The fix: Be specific about what the tool does, when to use it, and when not to use it. The Cost of Bad Descriptions catalogs the most common description mistakes with before-and-after fixes. Tool Use Patterns covers the broader design principles, but the short version: include the action, the target, example use cases, and explicit guidance on when to prefer a different tool.

Good: "Search for files by name or extension using glob patterns.
Use when you need to find files (e.g., all .tsx components, config files).
Do NOT use for searching file contents: use grep_search instead."

Hidden side effects

The problem: Tools that do more than their name and description suggest. A “read” tool that also logs access. A “search” tool that caches results to disk. An “analyze” tool that sends telemetry.
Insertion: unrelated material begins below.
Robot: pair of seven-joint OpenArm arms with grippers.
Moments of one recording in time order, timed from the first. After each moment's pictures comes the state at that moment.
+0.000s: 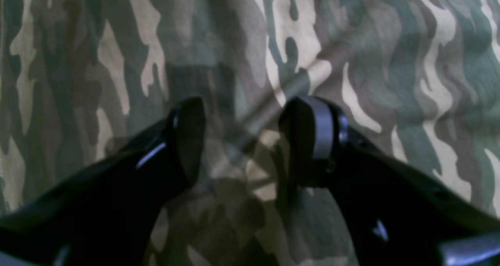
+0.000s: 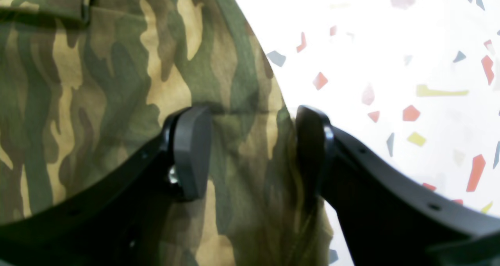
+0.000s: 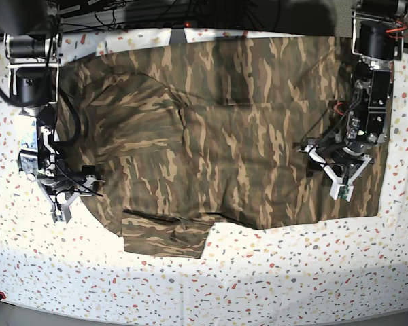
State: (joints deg) left arm -6.8 -15.6 4.2 70.6 -13.1 -12.5 31.2; right arm 21.1 23.9 -0.3 52.3 14.0 21.3 -37.1
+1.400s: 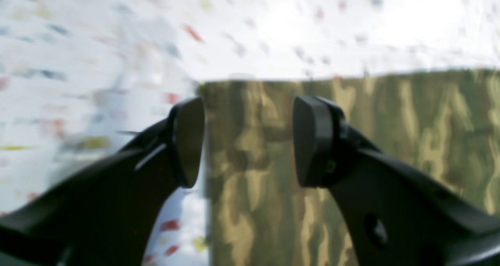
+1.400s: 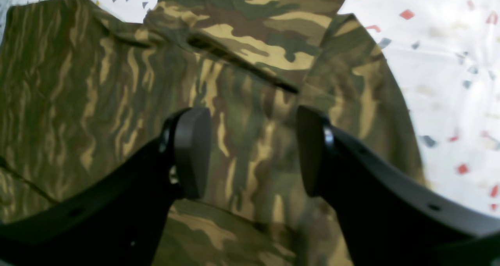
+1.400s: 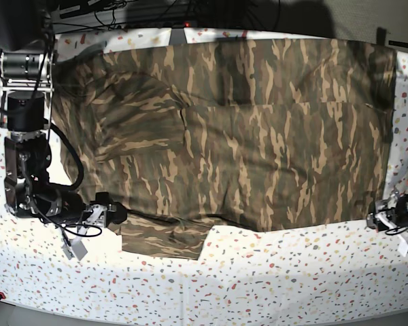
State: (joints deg) left arm -44.3 -28.9 4.3 22.2 -25.5 -30.9 29.2; right arm 28.8 23.8 -0.6 61.8 41.7 32.9 -57.9
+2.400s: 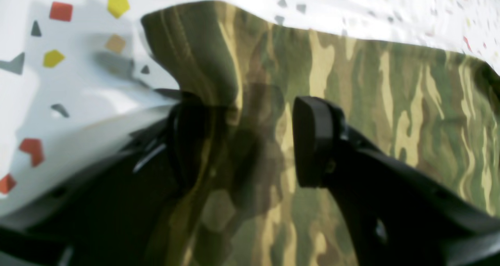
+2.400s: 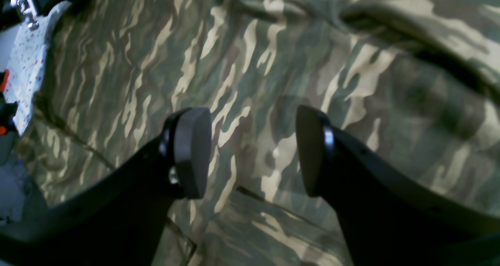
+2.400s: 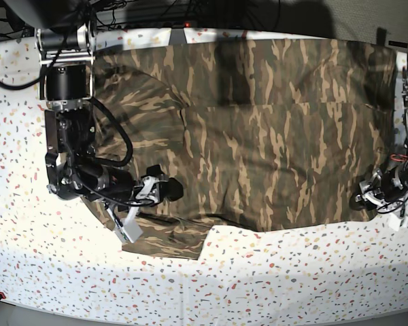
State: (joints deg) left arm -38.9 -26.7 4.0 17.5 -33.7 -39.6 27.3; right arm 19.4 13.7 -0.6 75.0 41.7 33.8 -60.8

Hidden side effects break the agent’s ability to reason about what has happened. If the agent calls read_file and doesn’t expect any state to change, but the tool quietly modifies a cache or writes a log, the agent’s model of the system drifts from reality.

The fix:

• If a tool has side effects, say so. “Reads the file and records the access in the audit log.”
• If a side effect is optional (like caching), make it a parameter. “Set cache: true to cache the result for future reads.”
• Prefer pure tools (same input always produces same output, no external state changes) whenever possible. Side effects should be deliberate, not accidental.

Every one of these anti-patterns looks reasonable when you’re building fast and trying to get something working. The god tool feels productive because you only have one thing to maintain. The leaky abstraction feels efficient because you skip the wrapper layer. The tightly coupled chain feels clean because the data “just works” through temp files. But each one plants a failure mode that shows up later, usually at the worst possible time. The cheapest fix is to recognize these patterns early and restructure before they harden into architecture.